* _DATA TO PROCESS_:

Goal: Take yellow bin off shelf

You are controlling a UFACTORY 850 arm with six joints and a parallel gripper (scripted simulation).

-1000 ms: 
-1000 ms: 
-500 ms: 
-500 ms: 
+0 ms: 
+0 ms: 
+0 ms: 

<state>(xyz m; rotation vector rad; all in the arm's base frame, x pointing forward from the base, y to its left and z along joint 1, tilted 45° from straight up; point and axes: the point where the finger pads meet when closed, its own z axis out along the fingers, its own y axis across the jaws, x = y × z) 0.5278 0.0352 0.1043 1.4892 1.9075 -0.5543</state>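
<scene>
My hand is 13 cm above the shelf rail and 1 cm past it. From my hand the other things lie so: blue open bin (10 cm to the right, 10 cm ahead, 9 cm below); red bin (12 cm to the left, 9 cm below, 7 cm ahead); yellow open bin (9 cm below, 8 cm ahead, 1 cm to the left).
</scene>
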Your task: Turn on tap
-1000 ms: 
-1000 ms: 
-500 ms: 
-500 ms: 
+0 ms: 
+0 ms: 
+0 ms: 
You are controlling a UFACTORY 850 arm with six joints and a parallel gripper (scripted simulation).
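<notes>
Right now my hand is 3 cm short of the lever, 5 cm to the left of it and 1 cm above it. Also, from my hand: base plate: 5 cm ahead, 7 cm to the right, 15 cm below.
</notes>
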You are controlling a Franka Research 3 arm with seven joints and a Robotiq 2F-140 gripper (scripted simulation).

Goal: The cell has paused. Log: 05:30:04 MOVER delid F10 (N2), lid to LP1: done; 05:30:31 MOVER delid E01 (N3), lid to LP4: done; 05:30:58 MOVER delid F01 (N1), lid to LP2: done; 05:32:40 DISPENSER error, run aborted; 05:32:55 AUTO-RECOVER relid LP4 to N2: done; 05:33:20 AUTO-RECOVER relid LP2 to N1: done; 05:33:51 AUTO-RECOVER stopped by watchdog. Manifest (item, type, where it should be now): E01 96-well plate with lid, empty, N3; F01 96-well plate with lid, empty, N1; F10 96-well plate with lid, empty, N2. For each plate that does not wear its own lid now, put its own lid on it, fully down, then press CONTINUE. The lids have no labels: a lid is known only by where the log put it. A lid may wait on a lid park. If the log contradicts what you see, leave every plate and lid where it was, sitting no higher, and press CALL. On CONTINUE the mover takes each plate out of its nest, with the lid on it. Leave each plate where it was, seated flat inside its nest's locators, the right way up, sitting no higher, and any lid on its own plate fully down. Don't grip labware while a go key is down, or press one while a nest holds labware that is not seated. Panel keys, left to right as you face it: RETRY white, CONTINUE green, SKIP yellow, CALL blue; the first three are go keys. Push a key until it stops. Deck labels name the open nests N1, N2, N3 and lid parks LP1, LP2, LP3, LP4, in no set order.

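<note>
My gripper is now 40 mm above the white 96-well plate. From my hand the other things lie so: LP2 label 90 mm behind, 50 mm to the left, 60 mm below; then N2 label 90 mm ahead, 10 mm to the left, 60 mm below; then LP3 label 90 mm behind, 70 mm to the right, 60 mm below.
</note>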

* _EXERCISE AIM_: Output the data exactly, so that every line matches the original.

* _PROBLEM SOLUTION_:
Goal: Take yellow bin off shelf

You are controlling a UFACTORY 850 arm with six joints and a parallel gripper (scripted simulation).

-1000 ms: 
-1000 ms: 
-500 ms: 
-500 ms: 
+0 ms: 
+0 ms: 
+0 ms: 

<state>(xyz m; rotation vector rad; all in the arm's base frame, x pointing forward from the base, y to its left and z along joint 1, tilted 45° from straight up; point and axes: the point where the finger pads meet when closed, its own z axis out along the fingers, its own y axis across the jaws, x = y × z) 0.5278 0.0352 0.1043 1.4892 1.9075 -0.5543</state>
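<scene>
My hand is 13 cm above the shelf rail and 1 cm past it. From my hand the other things lie so: blue open bin (10 cm to the right, 10 cm ahead, 9 cm below); red bin (12 cm to the left, 9 cm below, 7 cm ahead); yellow open bin (9 cm below, 8 cm ahead, 1 cm to the left).
</scene>
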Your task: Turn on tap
-1000 ms: 
-1000 ms: 
-500 ms: 
-500 ms: 
+0 ms: 
+0 ms: 
+0 ms: 
You are controlling a UFACTORY 850 arm with six joints and a parallel gripper (scripted simulation).
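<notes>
Right now my hand is 3 cm short of the lever, 5 cm to the left of it and 1 cm above it. Also, from my hand: base plate: 5 cm ahead, 7 cm to the right, 15 cm below.
</notes>
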You are controlling a Franka Research 3 arm with seven joints and a Robotiq 2F-140 gripper (scripted simulation).

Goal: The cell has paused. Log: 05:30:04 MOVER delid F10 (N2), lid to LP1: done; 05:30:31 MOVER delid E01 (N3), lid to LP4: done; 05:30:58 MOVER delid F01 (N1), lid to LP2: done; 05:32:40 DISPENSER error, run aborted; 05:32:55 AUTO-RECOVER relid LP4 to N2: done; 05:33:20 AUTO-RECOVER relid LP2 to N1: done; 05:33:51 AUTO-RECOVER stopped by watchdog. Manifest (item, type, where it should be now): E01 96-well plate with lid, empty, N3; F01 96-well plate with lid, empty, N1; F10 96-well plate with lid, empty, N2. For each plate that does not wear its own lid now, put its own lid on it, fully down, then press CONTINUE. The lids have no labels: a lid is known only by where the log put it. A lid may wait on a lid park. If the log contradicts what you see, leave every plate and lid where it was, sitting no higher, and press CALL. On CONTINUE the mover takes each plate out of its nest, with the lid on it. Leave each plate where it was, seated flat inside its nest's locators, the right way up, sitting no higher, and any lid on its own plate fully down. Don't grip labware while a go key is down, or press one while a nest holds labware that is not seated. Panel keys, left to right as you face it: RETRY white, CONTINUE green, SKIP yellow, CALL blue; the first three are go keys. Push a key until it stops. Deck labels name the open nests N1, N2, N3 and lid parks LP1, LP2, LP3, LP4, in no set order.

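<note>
My gripper is now 40 mm above the white 96-well plate. From my hand the other things lie so: LP2 label 90 mm behind, 50 mm to the left, 60 mm below; then N2 label 90 mm ahead, 10 mm to the left, 60 mm below; then LP3 label 90 mm behind, 70 mm to the right, 60 mm below.
</note>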

Nothing else belongs to the answer.